Court takes up shareholder rights
In its biggest business case of the term, the high court examines the scope of investors' rights to sue in the wake of corporate fraud.
from the October 9, 2007 edition
Page 3 of 3
In addition, they say, no investors relied on any information from the suppliers.
"Congress did not intend to turn product suppliers who do not speak to investors into watchdogs for the accounting practices of public companies," says Stephen Shapiro in his brief on behalf of Scientific-Atlanta and Motorola.
Divided on threat
The issue has led to a split among the federal appeals courts. Both the fifth circuit in New Orleans and eighth circuit in St. Louis have adopted the more restrictive approach favored by business. The ninth circuit in San Francisco has embraced the more expansive view of investors.
It is unclear how the justices will attempt to balance the substantial competing interests in the case. Unrestrained class-action suits could bring some companies to their knees. But some analysts discount this threat.
"One of the reasons we have the best capital markets in the world is when you invest in a company in the United States you take a risk, but the risk is a business risk – will the company succeed or fail," says Professor Brown of the University of Denver. You aren't taking a risk of investing in a fraudulent enterprise, he says.
"Enron was a Potemkin village, a house of cards," Brown says. "That wasn't supposed to be able to happen here.
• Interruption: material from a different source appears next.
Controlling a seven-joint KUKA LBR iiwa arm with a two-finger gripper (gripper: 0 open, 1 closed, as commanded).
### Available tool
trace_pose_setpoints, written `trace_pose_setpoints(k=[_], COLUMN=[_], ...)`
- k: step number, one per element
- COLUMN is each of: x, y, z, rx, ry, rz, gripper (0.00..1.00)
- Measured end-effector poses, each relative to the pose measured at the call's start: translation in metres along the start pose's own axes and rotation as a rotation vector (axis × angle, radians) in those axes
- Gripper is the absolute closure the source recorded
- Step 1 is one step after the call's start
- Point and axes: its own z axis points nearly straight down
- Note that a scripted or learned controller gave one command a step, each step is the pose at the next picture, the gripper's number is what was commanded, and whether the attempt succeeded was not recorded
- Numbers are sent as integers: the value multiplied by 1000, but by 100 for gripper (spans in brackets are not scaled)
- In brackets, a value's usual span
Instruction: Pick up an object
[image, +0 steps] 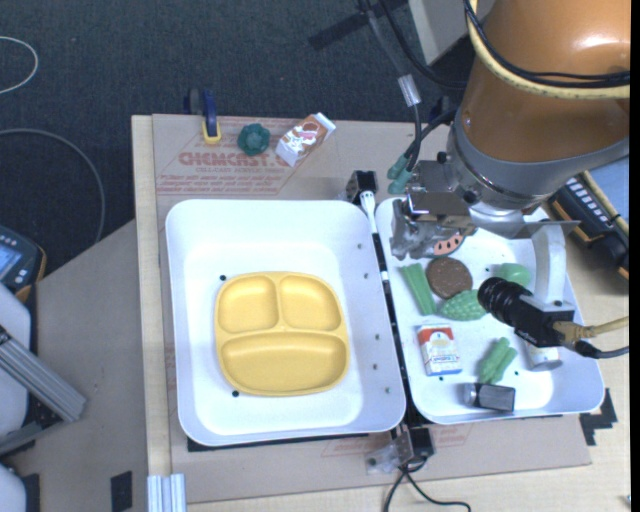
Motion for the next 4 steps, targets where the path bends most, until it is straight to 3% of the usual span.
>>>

It wasn't supposed to be the kind of risk that investors took."
If SEC and Justice Department enforcement was enough, he says, the Enron scandal would have been impossible.
"Civil liability is really the only thing companies are afraid of," Brown says. "It is the civil suit that causes companies to be far more honest in their disclosure [to investors] than they might otherwise be."
But honesty isn't always a perfect shield. Class-action lawsuits can create strong pressures even for honest, well-run companies to settle lawsuits rather than endure litigation costs, analysts say.
"American businesses paid more than $42 billion in securities class-action settlements between 1996 and 2006," says former Solicitor General Kenneth Starr in a friend-of-the-court brief on behalf of the Washington Legal Foundation.